Buschflüge sind nicht erforderlich. Die Fahrt von Nairobi hinauf nach Ol Pejeta dauert auf gut ausgebauter Straße via Nyeri und Nanyuki etwa 3,5 Stunden. Die Verbindungsetappe von Laikipia hinunter nach Samburu ist mit 2,5 bis 3 Stunden via Isiolo kurz und landschaftlich reizvoll — der einfachste Transfer der Reise. Die einzige lange Strecke ist die Rückfahrt von Samburu nach Nairobi mit rund 6 Stunden via Nanyuki. Wenn Sie die Straße lieber umgehen möchten: Beide Reservate verfügen über Linienflüge ab dem Wilson Airport, und wir können Ihnen gerne eine Fly-in-Variante anbieten.
Da Ol Pejeta privates Conservancy-Land und kein County-Reservat oder KWS-Park ist, sind dort geführte nächtliche Pirschfahrten (19-21 Uhr und 21-23 Uhr), Offroad-Fahrten zum Verfolgen von Tieren sowie Walking Safaris mit bewaffneten Rangern erlaubt. Zudem werden Löwen-Tracking, das Sweetwaters Chimpanzee Sanctuary und die Begegnung mit den nördlichen Breitmaulnashörnern angeboten. Samburu als County-verwaltetes Reservat erlaubt ausschließlich Pirschfahrten am Tag, mit Toren, die von 6 bis 18 Uhr geöffnet sind — sämtliche Erlebnisse nach Einbruch der Dunkelheit und zu Fuß finden daher auf der Laikipia-Etappe statt.

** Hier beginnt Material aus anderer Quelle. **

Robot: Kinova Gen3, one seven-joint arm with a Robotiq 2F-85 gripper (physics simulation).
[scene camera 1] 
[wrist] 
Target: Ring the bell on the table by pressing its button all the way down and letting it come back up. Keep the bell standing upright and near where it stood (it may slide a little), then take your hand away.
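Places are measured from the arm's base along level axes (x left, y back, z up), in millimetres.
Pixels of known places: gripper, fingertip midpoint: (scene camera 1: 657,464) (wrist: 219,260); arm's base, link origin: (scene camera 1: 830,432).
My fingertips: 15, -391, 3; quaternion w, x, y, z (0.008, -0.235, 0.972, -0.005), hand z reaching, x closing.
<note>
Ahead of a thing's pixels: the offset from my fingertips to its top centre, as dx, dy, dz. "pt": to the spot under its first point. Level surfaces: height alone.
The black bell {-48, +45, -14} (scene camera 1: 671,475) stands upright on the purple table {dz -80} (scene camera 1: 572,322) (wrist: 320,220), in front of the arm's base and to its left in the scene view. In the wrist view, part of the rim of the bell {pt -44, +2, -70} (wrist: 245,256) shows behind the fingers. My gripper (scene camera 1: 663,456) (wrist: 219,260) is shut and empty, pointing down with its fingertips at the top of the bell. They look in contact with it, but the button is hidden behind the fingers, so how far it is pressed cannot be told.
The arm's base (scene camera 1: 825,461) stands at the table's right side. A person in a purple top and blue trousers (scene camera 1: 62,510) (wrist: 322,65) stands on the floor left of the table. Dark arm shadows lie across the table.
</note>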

Die Trockenmonate — Juni bis Oktober sowie Dezember bis Februar — bieten die festesten Pisten und die beste Tierbeobachtung, da sich die Wildtiere Samburus entlang des Flusses konzentrieren. Samburu ist ganzjährig heiß und spürbar wärmer als das kühle Hochland von Laikipia — packen Sie also für beide Klimazonen. Wir empfehlen, April und Mai zu meiden, da die großen Regenzeiten die nördlichen Pisten erschweren können. Beide Reservate beherbergen zu jeder Jahreszeit ansässige Wildtiere, sodass es für die Tierbeobachtung keine echte Nebensaison gibt.